Profiling the Autoantibody Repertoire of Acquired Thrombotic Thrombocytopenic Purpura (aTTP) Patients By Single Cell Sorting and Deep Sequencing of Splenic B-Cells

Introduction: Antibodies are the primary effector molecules in the humoral immune system. To create a diversity of receptors-antibodies B-cells undergo V(D)J gene recombination and somatic hypermutation. This allows the recognition of most of pathogens but also sometimes of self-antigen, which can lead to autoimmune diseases. Autoantibodies (Abs) neutralizing and/or accelerating the clearance of ADAMTS13 are present in nearly all acquired thrombotic thrombocytopenic purpura (aTTP) patients with severe ADAMTS13 activity (<5%). As increasing evidence points at the spleen as a major reservoir for antigen specific memory B-cells, we investigated the splenic B-cell repertoire. We sequenced heavy and corresponding light chains from single antigen-specific memory B-cells and deep sequenced global antibody repertoire among different B-cell populations. Combining both, the single antigen-specific repertoire and the general global repertoire from the same patients specimens allows an investigation of the V(D)J gene usage and abundance of specific V(D)J junction in the B-cell populations within one patient and also among different patients. Analysis of the repertoire enables better understanding of the humoral autoimmune response.

Methods: Specimens were analyzed from 8 aTTP patients who were splenectomized due to a refractory course of the autoimmune disease. Splenic mononuclear cells were sorted by flow-cytometry into naïve and transitional (CD27-, IgD+), unswitched memory (CD27+, IgD+) and switched memory (CD27+, IgD-) as well as (CD27+, CD20-/CD19-, CD38+) plasma cells. The frequencies of highly positive anti-ADAMTS13 B-cells in each B-cell population were calculated. Library consisting of antibody cDNA from each B-cell population was deep sequenced on MiSeq Ilumina. Prime analysis were performed in CLC Genomics Workbench. High quality sequences were submitted to IMGT/high V-QUEST web-based analysis tool to determine for V(D)J genes alignments, and V(D)J junction (antigen binding region) and mutations analysis. The IMGT output was parsed into MySQL database for further analysis. In addition, from 4 patients anti-ADAMTS13 specific IgG bearing cells were individually sorted. Gene transcripts of single cells were reverse-transcribed followed by nested PCR of IgG heavy/light chains. V(D)J pairings were visualized with Circos software. In MySQL we compared single cell antigen specific sequence with global repertoire.

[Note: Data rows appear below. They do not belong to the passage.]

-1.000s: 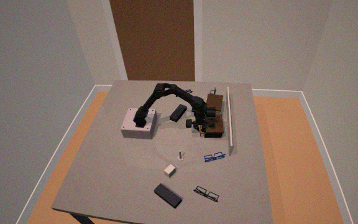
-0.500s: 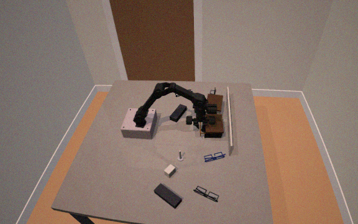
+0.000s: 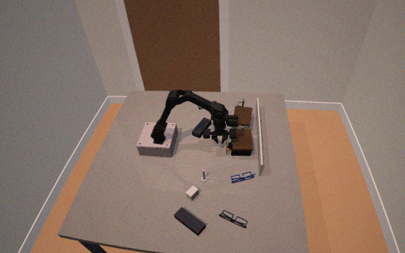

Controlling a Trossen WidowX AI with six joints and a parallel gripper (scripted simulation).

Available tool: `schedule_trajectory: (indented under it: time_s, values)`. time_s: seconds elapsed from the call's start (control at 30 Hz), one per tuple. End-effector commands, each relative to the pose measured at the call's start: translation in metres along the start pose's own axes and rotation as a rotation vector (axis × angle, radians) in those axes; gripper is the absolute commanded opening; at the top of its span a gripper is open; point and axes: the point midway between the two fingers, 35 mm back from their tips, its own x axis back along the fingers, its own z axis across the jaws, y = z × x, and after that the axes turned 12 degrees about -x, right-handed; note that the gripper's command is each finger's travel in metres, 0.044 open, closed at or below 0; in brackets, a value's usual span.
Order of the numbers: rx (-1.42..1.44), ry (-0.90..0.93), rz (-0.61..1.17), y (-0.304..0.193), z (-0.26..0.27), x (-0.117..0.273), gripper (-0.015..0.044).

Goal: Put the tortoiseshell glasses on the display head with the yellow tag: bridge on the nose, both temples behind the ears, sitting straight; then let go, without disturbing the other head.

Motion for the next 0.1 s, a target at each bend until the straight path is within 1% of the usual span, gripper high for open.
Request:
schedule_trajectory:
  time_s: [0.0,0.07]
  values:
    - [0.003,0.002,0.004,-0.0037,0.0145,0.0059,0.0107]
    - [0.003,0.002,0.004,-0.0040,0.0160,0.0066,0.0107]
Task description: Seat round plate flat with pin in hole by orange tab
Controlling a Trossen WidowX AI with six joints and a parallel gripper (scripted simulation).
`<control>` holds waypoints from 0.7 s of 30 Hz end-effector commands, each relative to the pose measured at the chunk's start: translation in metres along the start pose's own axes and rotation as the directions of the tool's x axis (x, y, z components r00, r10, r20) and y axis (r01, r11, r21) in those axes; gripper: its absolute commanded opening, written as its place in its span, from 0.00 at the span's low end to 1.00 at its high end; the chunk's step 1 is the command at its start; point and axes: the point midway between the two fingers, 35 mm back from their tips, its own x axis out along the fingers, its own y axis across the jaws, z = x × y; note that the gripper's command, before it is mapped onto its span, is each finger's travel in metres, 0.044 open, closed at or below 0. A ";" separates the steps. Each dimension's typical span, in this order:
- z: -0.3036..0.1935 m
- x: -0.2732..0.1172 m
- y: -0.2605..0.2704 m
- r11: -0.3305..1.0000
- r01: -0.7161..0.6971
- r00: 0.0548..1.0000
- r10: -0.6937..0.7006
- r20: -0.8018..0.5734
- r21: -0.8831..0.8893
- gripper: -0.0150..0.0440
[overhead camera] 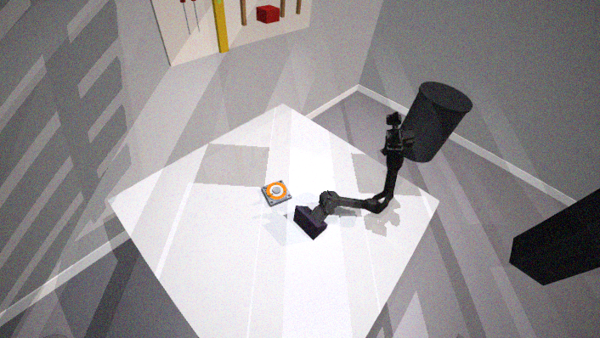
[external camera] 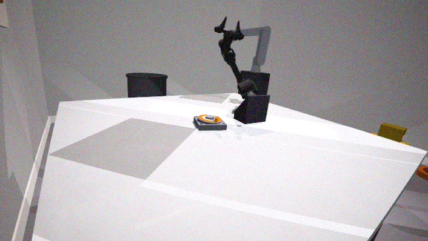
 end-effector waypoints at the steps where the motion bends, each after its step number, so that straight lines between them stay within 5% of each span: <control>1: -0.004 0.002 -0.001 1.000 0.002 1.000 -0.002 -0.015 0.000 0.89; 8: -0.128 0.058 -0.010 0.953 0.080 0.925 0.038 -0.379 0.292 0.58; 11: -0.148 0.067 -0.013 0.934 0.138 0.909 0.012 -0.416 0.329 0.44; 15: -0.247 0.083 0.004 0.817 0.301 0.745 0.120 -0.656 0.492 0.26; 18: -0.281 0.083 0.014 0.771 0.371 0.668 0.165 -0.725 0.517 0.25; 21: -0.342 0.075 0.037 0.687 0.513 0.494 0.254 -0.831 0.515 0.25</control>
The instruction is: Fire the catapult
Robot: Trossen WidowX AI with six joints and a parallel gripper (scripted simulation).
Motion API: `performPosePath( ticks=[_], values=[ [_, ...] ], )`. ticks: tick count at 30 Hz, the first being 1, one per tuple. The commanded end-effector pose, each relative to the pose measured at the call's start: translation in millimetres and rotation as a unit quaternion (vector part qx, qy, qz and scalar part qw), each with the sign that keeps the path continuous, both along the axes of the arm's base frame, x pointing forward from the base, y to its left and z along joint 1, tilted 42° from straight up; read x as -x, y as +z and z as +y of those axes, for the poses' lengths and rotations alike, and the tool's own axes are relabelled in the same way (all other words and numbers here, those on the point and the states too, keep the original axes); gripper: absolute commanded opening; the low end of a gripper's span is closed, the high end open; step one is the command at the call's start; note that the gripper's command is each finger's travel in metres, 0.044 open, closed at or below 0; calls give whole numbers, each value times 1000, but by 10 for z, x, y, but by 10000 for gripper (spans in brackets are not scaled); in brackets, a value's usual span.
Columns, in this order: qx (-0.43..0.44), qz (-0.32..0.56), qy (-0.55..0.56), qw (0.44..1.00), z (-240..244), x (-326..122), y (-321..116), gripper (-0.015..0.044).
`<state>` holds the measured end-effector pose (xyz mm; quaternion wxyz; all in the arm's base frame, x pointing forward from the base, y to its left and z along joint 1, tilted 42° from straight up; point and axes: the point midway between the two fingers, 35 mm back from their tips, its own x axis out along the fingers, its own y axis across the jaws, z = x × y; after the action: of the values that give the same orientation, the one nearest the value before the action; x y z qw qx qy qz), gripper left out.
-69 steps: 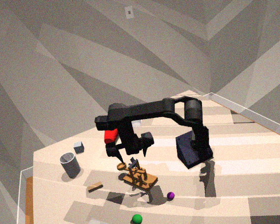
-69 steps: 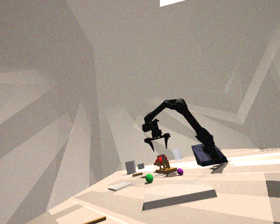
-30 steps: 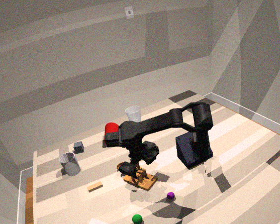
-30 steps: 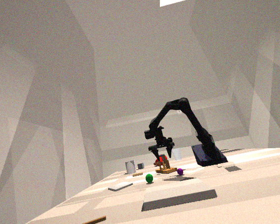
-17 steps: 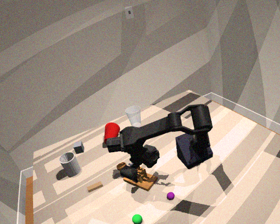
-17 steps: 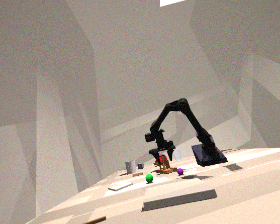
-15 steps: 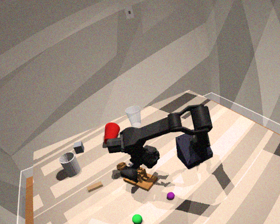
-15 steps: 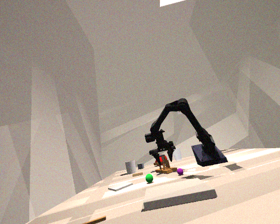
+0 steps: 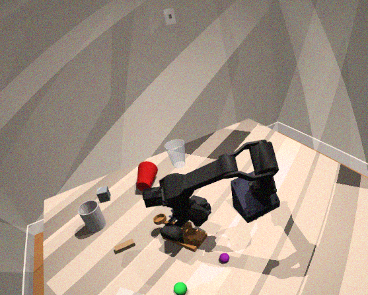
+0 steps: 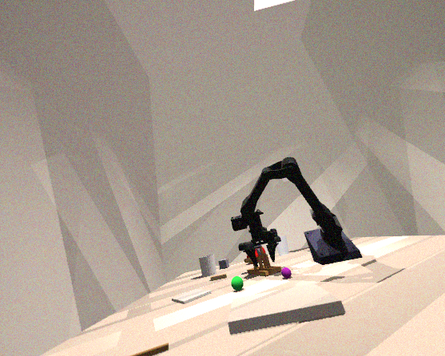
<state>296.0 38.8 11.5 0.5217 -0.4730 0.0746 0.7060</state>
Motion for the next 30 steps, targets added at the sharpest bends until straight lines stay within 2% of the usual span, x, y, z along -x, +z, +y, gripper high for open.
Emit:
performPosePath(
  ticks=[1,8,14,18,23,30],
  values=[
    [0,0,0,1000,-3,-3,3,335],
    [0,0,0,1000,-3,-3,3,151],
    [0,0,0,1000,-3,-3,3,111],
    [2,1,0,1000,-268,-9,284,6],
    [2,8,-9,1000,-365,-14,351,0],
    [5,83,-94,992,-619,-119,143,0]
  ],
)
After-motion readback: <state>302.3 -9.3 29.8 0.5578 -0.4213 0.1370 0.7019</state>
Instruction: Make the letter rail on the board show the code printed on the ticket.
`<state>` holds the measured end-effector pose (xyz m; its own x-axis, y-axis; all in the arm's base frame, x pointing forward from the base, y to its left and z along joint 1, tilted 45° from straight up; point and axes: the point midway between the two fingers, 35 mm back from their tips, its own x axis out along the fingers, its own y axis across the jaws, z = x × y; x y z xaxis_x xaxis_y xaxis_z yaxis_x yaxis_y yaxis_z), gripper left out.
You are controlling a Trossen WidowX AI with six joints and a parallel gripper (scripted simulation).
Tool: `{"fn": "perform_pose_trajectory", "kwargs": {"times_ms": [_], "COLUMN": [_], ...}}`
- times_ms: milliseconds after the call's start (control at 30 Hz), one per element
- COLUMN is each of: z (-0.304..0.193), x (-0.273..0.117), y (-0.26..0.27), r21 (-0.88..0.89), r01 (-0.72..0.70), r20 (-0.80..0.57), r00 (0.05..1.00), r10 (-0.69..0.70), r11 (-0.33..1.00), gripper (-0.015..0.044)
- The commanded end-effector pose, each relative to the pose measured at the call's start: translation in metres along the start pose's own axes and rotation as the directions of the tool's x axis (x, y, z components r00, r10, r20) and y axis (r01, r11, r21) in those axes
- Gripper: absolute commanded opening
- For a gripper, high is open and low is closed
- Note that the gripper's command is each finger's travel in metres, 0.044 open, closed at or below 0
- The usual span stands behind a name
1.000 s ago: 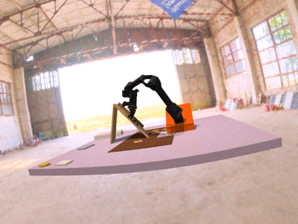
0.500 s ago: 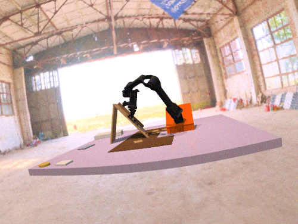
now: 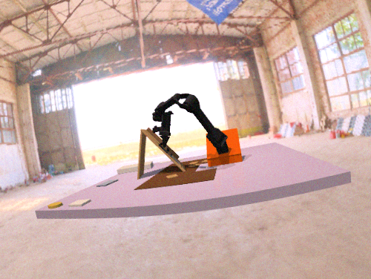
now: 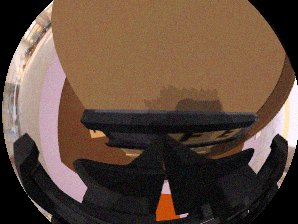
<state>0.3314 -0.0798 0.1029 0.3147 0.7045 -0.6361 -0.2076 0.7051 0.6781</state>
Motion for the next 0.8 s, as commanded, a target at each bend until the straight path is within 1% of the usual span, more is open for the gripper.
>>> {"fn": "perform_pose_trajectory", "kwargs": {"times_ms": [0,500,767], "z": [0.0000,0.0000,-0.0074], "x": [0.0004,0.0004,-0.0086], "y": [-0.0017,-0.0057,-0.0037], "r21": [-0.004,-0.004,-0.003], "r01": [0.000,0.000,0.000], "r20": [-0.001,-0.001,-0.001], "r00": [1.000,1.000,1.000], "r10": [0.000,0.000,0.000], "r11": [1.000,1.000,1.000], "gripper": [0.0000,0.0000,0.0000]}}
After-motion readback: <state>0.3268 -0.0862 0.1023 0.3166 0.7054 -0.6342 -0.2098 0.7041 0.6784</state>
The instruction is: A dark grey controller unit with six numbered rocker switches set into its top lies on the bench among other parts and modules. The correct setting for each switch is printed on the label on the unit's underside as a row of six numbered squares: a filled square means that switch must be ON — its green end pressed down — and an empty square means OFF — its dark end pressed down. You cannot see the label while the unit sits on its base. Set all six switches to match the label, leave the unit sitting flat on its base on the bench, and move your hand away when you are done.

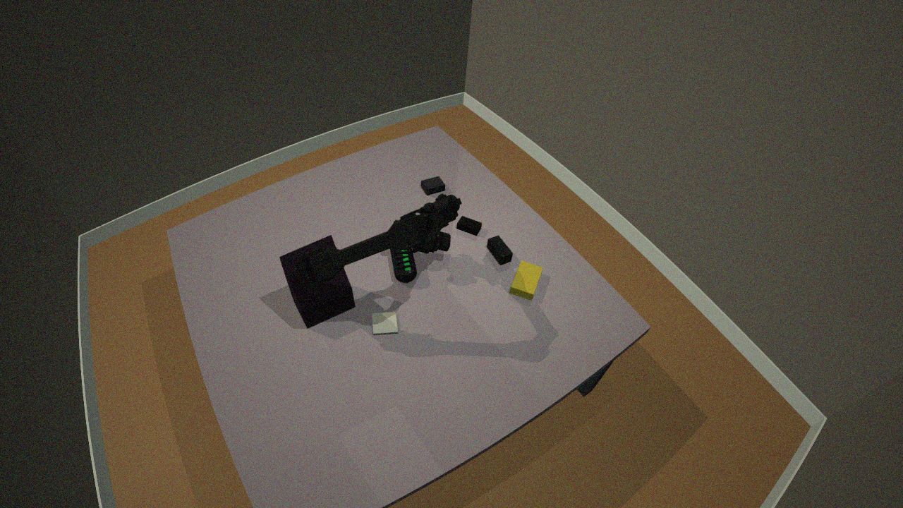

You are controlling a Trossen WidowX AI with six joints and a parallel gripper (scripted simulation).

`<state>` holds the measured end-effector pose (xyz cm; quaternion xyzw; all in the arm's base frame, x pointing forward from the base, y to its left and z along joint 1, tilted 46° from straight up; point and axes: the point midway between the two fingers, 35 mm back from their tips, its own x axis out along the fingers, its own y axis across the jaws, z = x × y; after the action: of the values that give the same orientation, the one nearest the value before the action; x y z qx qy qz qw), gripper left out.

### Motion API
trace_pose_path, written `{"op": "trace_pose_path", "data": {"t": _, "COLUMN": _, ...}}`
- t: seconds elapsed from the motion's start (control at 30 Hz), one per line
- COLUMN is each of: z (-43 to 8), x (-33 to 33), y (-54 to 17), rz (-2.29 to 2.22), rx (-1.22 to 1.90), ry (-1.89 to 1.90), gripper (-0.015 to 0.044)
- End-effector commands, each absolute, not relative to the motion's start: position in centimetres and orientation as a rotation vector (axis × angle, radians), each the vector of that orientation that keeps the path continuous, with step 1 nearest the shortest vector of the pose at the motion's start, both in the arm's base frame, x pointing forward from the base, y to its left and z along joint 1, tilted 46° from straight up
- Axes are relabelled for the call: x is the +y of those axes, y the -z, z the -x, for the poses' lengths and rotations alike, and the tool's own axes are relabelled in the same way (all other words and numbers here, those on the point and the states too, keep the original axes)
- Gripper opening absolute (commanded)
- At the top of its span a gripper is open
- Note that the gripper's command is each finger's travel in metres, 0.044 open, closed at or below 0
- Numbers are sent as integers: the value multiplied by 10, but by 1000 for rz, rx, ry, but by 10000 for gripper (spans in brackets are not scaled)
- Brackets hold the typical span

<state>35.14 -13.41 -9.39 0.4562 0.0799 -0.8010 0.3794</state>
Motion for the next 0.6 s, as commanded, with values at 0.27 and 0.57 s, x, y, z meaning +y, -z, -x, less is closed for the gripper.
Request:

Results: Anti-ADAMTS13 specific B-cells were detected in the spleen of all patients (average 0.01% of total B-cell population). Deep sequencing of the total B-cell repertoire revealed ~3 million productive sequences, from which ~2 million were unique. Splenic anti-ADAMTS13 specific B-cells of four aTTP patients revealed 80 antibodies with unique V(D)J junction. Among those most frequently used V-genes were IGHV1-69 and IGHV3-30 (15% and 12% respectively) in global repertoire 1.5% of antibodies were encoded with IGHV1-69 gene within respective population. The average identity to germline was lower in ADMTST13 specific B-cells (92% compare to 96%). Four V(D)J junctions were convergent in at least 2 patients (identical amino acid sequence).

Conclusion: Anti-ADAMTS13 specific B-cells were found in all aTTP patients in different B-cell populations. We observed enrichment of some variable gene segments when comparing the specific anti-ADAMTS13 to the total splenic repertoire (mainly IGHV1-69). Finding convergent V(D)J junction is very promising and also confirms previous finding of our group where similar V(D)J junction were found among two patients. Currently we clone selected single sorted monoclonal Abs (Schaller et al, Blood 2014;124(23):3469-79). Functional testing will allow the selection of the inhibitory Abs to be used as tools to develop anti-idiotypic specific therapies for aTTP patients.